In the end, it took three conductors to handle the concert that Michael Morgan had set for himself. The performances at SF Symphony last weekend were led by Earl Lee, Akiko Fujimoto, and Daniel Bartholomew-Poyser. Lee and Fujimoto made their debuts here, while Bartholomew-Poyser, who is the orchestra’s resident conductor of engagement and education, was conducting his first subscription concert.
Morgan was so idiosyncratic in his programming style and so widely versed in music that perhaps it was necessary to replace him with three people, but the conductor, who died unexpectedly in August, was a passionate promoter of young talent, so the Symphony’s decision to call on younger conductors was also a respectful tribute to the man himself. The vocal soloist engaged by Morgan, Melody Wilson, also made her SF Symphony debut with these performances
Unusual as the arrangements were, the orchestra’s musicians handled both the varied conducting styles and the music with an ease that belied the challenge: The program included three pieces new to the orchestra and also a rarely performed tone poem by César Franck. And the excellent technique and preparation of the conducting trio caused each piece in this showcase to pop vibrantly with its own colors.
Amid all this diversity, Timothy Higgins’s trombone tone, with the support of his brass-playing colleagues, was a unifying sound. He began Carlos Simon’s Amen! with a highly idiomatic and fat-toned reading of the striking solo that opens the piece. The 35-year-old composer says that his piece comes out of an immersion in gospel music at Pentecostal church services, and it comes at you with an abundance of character and a wide variety of percussion instruments. The 13-minute piece is well-behaved, however, with a contrasting middle section and a third section that incorporates varied repeats of the first section. The scoring is effusive but not cluttered. It’s a perfect advertisement for Simon as a composer. Earl Lee found the score’s expressive heart and conducted it with gusto.

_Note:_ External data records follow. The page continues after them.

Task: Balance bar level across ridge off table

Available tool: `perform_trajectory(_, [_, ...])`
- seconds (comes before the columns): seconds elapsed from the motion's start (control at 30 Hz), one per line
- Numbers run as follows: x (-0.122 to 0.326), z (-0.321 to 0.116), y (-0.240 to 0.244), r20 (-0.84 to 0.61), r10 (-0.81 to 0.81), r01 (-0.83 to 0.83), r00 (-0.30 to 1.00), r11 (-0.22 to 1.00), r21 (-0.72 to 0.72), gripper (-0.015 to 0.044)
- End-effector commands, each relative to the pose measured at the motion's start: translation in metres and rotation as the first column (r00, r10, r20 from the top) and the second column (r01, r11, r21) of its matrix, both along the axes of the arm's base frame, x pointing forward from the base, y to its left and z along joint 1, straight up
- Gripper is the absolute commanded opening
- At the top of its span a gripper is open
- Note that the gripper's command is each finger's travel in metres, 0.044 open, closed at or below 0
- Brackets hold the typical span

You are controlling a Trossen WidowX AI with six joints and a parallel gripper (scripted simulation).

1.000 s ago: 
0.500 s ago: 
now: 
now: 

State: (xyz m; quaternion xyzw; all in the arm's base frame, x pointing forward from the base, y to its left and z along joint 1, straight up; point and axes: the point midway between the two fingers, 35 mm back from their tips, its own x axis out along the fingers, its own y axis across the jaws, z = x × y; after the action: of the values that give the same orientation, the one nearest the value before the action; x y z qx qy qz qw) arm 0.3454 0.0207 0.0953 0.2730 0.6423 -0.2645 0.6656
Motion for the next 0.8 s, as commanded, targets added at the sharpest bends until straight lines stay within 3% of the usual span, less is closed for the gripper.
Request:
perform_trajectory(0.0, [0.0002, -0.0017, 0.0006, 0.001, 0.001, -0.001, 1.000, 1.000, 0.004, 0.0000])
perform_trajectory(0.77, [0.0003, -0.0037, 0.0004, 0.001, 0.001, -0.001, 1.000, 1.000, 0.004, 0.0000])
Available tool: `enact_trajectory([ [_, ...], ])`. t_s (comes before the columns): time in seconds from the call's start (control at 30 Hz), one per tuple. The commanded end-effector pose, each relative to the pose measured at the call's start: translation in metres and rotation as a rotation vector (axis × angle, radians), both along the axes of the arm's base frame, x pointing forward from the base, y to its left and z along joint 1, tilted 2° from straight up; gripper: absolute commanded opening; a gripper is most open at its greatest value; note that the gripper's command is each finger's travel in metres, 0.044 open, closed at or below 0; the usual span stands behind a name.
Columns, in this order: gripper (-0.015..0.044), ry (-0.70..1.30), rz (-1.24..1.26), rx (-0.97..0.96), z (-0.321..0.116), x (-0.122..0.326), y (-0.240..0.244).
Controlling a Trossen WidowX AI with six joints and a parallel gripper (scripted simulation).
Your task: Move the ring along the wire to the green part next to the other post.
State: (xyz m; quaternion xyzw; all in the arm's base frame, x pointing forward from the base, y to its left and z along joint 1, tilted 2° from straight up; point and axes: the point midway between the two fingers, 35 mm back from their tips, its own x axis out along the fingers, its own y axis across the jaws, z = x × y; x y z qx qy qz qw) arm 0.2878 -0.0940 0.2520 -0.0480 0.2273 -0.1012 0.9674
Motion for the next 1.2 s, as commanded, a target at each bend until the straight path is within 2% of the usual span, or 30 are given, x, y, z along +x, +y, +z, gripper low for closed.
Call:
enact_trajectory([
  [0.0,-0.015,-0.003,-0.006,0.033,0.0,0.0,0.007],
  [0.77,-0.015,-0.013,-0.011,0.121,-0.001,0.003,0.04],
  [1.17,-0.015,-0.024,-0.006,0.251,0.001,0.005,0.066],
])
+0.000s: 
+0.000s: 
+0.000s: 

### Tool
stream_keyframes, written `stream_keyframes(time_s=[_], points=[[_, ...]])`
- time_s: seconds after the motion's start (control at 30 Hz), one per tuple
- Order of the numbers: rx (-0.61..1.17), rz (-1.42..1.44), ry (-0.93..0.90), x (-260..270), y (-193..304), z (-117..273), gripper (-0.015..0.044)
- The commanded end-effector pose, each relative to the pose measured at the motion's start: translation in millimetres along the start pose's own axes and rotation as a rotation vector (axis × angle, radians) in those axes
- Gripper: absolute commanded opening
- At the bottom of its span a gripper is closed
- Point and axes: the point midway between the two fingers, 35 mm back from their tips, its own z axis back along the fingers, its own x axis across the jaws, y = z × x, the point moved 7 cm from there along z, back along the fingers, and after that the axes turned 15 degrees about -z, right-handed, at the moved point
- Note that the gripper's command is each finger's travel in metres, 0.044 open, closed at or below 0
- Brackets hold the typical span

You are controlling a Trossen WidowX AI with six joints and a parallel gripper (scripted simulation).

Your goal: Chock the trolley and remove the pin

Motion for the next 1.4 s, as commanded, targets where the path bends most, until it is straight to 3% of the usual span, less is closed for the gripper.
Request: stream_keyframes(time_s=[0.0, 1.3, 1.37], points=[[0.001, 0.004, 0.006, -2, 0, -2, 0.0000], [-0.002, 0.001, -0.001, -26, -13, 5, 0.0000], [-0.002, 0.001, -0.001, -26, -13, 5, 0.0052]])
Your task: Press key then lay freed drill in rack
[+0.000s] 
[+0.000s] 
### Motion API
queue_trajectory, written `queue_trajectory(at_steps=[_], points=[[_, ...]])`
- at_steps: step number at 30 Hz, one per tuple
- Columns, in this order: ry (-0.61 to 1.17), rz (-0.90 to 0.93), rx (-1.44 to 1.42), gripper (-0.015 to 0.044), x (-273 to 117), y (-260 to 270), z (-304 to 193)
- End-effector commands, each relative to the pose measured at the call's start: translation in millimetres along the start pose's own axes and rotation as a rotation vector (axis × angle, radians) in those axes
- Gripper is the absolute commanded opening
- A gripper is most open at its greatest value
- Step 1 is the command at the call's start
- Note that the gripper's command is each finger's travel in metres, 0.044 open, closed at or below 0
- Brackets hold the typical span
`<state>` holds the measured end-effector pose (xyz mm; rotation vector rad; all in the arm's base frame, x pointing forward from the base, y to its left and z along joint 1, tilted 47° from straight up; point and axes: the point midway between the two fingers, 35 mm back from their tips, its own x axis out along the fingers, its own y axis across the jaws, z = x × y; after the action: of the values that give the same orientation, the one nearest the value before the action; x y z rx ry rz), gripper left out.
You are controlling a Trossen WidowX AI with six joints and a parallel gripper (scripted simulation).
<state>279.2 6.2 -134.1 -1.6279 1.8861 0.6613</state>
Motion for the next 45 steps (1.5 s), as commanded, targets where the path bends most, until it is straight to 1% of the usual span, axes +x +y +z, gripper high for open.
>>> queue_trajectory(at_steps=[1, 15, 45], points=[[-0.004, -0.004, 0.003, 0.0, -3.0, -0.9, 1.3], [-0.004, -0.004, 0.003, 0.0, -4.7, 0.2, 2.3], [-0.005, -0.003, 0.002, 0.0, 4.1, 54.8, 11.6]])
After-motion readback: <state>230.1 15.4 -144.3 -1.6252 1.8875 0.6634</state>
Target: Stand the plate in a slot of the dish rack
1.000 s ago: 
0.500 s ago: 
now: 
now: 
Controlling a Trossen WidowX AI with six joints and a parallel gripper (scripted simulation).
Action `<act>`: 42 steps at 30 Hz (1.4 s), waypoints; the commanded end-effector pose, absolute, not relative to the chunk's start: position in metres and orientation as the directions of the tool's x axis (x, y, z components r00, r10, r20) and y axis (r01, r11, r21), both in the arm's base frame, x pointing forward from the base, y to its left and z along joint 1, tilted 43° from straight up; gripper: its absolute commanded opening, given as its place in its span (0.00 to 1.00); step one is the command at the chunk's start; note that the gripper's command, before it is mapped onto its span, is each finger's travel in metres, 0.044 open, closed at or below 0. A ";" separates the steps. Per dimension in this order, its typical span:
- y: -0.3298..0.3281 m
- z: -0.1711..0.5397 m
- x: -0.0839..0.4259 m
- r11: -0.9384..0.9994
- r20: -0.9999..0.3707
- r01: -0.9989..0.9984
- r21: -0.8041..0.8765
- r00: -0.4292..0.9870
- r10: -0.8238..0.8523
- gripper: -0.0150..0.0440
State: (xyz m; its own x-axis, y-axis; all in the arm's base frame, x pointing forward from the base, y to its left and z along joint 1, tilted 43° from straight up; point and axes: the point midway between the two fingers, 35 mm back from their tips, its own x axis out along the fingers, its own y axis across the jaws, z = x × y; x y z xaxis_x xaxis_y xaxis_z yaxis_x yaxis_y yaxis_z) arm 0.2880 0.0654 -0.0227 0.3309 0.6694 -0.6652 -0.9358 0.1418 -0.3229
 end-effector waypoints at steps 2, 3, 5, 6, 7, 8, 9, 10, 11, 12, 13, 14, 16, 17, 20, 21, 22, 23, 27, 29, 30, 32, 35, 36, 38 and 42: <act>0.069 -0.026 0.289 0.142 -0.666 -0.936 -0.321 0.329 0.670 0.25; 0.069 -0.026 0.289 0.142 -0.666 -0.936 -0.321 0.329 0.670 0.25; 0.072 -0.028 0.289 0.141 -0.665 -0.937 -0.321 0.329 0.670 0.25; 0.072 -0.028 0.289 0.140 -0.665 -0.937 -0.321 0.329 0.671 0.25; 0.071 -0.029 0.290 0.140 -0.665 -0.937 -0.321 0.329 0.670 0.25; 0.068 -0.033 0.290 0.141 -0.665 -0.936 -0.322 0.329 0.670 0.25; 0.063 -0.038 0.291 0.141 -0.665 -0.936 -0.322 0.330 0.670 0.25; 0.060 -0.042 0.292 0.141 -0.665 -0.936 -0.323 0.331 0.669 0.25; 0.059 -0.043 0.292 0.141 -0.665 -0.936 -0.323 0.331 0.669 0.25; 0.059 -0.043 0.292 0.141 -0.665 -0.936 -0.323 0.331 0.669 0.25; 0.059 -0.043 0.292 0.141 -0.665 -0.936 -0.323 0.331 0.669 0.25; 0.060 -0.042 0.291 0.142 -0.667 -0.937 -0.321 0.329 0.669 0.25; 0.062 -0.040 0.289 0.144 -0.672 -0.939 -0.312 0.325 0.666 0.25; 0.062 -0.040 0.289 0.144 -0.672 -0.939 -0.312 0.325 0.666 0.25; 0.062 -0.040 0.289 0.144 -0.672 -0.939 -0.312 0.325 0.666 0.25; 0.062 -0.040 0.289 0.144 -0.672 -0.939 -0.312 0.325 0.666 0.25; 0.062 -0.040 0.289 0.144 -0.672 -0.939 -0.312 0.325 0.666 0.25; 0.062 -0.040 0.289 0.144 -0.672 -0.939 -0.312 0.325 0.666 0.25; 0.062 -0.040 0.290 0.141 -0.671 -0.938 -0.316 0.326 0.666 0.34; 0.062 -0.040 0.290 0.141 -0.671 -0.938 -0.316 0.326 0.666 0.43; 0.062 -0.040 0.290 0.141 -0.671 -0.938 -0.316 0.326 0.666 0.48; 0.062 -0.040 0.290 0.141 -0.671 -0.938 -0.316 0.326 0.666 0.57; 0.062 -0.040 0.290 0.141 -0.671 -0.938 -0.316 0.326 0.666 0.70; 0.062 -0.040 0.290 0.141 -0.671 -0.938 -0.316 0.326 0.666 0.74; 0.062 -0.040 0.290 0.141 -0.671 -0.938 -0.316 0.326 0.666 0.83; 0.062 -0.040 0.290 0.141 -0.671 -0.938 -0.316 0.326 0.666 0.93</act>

Fujimoto had the task of leading Florence Price’s Symphony No. 3 in C Minor (1939), a work Morgan always pointed out, jocularly, that he had championed before it became the thing to do. Price’s work is not easy to compass. It has oddities such as a final movement that is filled with dramatic starts and stops and a long, searching coda that amounts to a second development section. The whole work is filled with strong contrasts and sometimes odd proportions but also some beautiful and clearly articulated themes with which Price brings out the work’s larger ideas. The first movement’s gorgeous (spiritual-influenced?) theme, led by another masterful solo from Higgins, becomes the focus of the movement once it reaches a climax in the full orchestra. There seems to be a message of conflict followed by religious consolation that structures this movement and informs the rest of the work.
Fujimoto’s extensive preparation was in evidence everywhere in the performance — even if you did not hear her speak about it in the conversation led by the evening’s preconcert lecturer Bill Doggett — and her coherent vision of the piece resulted in a stirring performance worthy of Morgan himself.
The central part of the concert excised the heavy brass and percussion of the first two works but did not lose intensity for that. Mezzo-soprano Melody Wilson showed off a beautiful voice and well-honed technique in Brahms’s Alto Rhapsody, joined by the men of the SF Symphony Chorus. Bartholomew-Poyser conducted a committed, expressive performance. The same forces were used in composer Jack Perla’s excellent arrangements, commissioned by Morgan, of three American religious songs: “My Soul’s Been Anchored in the Lord,” “Give Me Jesus,” and “Come Thou Fount of Every Blessing.” Wilson was again the mesmerizing soloist.
Lee returned to the podium to lead Franck’s Le chasseur maudit (The accursed hunter), based on a folktale of a nobleman who defies the Sabbath in order to go hunting and is thereby cursed to be chased to hell by demons. The brass was back and immediately in evidence from the horn calls that open the piece, and later by Higgins and his fellow trombonists sounding the curse theme. Franck’s formal sense is too strong to be derailed by the demons, and this is one of those pieces that delights both in its details and its overall trajectory. Lee was in complete command of its ins and outs, and the orchestra’s playing was secure and motivated. The Symphony may have given better overall performances this season, but Friday night’s smallish audience certainly couldn’t complain about routine.